Namun ia mengaku tak heran hampir semua partai kini mulai berebut meraup basis elektoral dari kelompok milenial. Menurut Kunto, meraup suara kelompok muda memang memiliki keuntungan sebab notabene mereka adalah pemilih pemula, yang kelak berpotensi menjadi basis elektoral.

“Jadi kalau di awal dia sudah memilih salah satu partai atau salah satu pimpinan partai tertentu, maka dia akan terprogram untuk terus memilih itu,” kata dia.

Faktanya, Kunto belum mendapati sejumlah partai yang cukup berhasil menarik simpati kelompok milenial atau Z.

Selain upaya partai politik tak maksimal, kelompok pemilih muda tersebut tak bisa diseragamkan.

Lagipula, menurut Kunto, pengelompokan pemilih berdasarkan usia adalah cara usang. Dalam kasus karakteristik pemilih muda, katanya, mereka memiliki latar belakang berbeda sehingga sulit untuk menyamaratakan.

Terlebih, parpol juga tak mau ambil risiko dengan mengambil strategi lewat sejumlah isu-isu strategis seperti politik, HAM, dan lingkungan yang belakangan menjadi perhatian generasi milenial.

“Menurut saya parpol-parpol ini masih bermain gimik. Jadi seakan-akan muda bisa dideketin dengan artis doang. Influencer doang,” katanya.

Milenial Apolitis

Sementara itu, pengamat politik dari Universitas Islam Negeri (UIN) Jakarta Adi Prayitno menilai sulit memetakan basis elektoral kendati sejumlah nama telah masuk dalam bursa capres 2024.

Menurut Adi, semua nama yang telah masuk dalam bursa capres memiliki basis pemilih mereka sendiri, tak terkecuali dari kelompok milenial.
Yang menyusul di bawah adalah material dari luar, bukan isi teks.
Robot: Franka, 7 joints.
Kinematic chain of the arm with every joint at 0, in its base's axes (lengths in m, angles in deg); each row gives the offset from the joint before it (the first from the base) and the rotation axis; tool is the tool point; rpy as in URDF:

Peta pemilih, menurutnya, baru bisa terlihat jika dari beberapa nama tersebut telah mengerucut menjadi dua atau tiga nama.

“Nanti akan kelihatan siapa yang paling kuat sebaran pemilih di kalangan muda atau di kalangan tua,” kata Direktur Eksekutif Parameter Politik Indonesia itu.
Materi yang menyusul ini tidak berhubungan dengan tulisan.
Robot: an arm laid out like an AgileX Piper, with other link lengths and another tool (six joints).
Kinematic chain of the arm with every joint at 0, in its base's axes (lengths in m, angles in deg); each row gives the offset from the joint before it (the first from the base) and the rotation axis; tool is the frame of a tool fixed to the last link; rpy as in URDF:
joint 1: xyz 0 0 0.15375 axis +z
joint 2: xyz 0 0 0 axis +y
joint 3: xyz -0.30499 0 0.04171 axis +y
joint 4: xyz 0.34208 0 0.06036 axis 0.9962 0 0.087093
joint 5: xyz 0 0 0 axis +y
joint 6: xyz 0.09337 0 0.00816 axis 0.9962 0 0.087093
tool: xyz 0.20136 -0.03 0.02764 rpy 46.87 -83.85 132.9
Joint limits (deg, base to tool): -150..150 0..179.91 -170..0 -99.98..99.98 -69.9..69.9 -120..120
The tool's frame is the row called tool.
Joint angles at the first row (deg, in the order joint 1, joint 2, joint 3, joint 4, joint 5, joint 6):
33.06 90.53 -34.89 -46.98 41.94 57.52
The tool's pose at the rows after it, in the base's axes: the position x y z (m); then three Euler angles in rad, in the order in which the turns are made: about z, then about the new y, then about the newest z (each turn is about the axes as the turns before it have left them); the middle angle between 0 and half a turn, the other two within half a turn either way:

Hingga saat ini, kata Adi, sebagian besar pemilih, termasuk pemilih muda, masih memberikan suara berdasarkan tingkat popularitas atau elektabilitas capres.
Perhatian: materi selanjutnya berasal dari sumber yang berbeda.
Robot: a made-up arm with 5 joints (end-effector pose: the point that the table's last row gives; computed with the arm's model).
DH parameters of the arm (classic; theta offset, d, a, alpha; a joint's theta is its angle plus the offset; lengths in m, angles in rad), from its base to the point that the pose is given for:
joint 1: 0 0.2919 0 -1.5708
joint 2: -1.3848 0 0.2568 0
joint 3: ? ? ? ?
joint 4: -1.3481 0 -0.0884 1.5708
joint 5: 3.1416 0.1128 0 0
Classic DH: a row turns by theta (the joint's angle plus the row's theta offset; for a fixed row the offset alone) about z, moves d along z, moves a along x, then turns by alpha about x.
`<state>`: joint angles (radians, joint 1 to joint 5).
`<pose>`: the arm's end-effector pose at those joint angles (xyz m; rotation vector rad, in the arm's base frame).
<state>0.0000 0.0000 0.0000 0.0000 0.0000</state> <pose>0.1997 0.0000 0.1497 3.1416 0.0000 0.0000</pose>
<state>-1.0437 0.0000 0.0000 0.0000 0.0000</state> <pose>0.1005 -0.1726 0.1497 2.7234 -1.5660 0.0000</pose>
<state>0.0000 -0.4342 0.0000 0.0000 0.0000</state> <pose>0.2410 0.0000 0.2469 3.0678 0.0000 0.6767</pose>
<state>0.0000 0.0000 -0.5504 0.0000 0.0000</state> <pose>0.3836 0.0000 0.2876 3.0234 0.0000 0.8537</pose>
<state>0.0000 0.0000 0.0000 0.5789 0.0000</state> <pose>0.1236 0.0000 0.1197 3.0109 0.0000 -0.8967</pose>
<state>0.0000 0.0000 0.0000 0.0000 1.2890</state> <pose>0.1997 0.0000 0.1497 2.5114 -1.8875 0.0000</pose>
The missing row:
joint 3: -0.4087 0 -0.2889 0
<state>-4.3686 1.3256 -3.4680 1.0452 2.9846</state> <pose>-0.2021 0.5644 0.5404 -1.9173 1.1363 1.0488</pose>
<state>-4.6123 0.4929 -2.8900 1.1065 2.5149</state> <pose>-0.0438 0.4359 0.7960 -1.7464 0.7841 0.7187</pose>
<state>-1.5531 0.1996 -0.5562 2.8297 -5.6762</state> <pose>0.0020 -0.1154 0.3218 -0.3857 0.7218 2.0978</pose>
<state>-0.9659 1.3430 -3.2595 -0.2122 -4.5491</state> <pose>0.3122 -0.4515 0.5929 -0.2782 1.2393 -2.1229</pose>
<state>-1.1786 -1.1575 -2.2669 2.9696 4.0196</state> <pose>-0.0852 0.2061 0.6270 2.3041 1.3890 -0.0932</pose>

Berbeda dengan Kunto, Adi justru menilai kelompok pemilih muda atau pemula adalah kelompok paling apolitis, sehingga sulit membuat basis elektoral di antara mereka.

“Anak muda banyak yang tidak engage dan tidak peduli dengan urusan politik. Anak muda itu lebih peduli terhadap urusan entertain, kesenian, kebudayaan, yang cukup lekat debgan kehidupan mereka,” kata dia.

“Jadi sekalipun jumlah anak muda signifikan, tidak automatically mereka ini peduli terhadap persoalan politik,” imbuh Adi.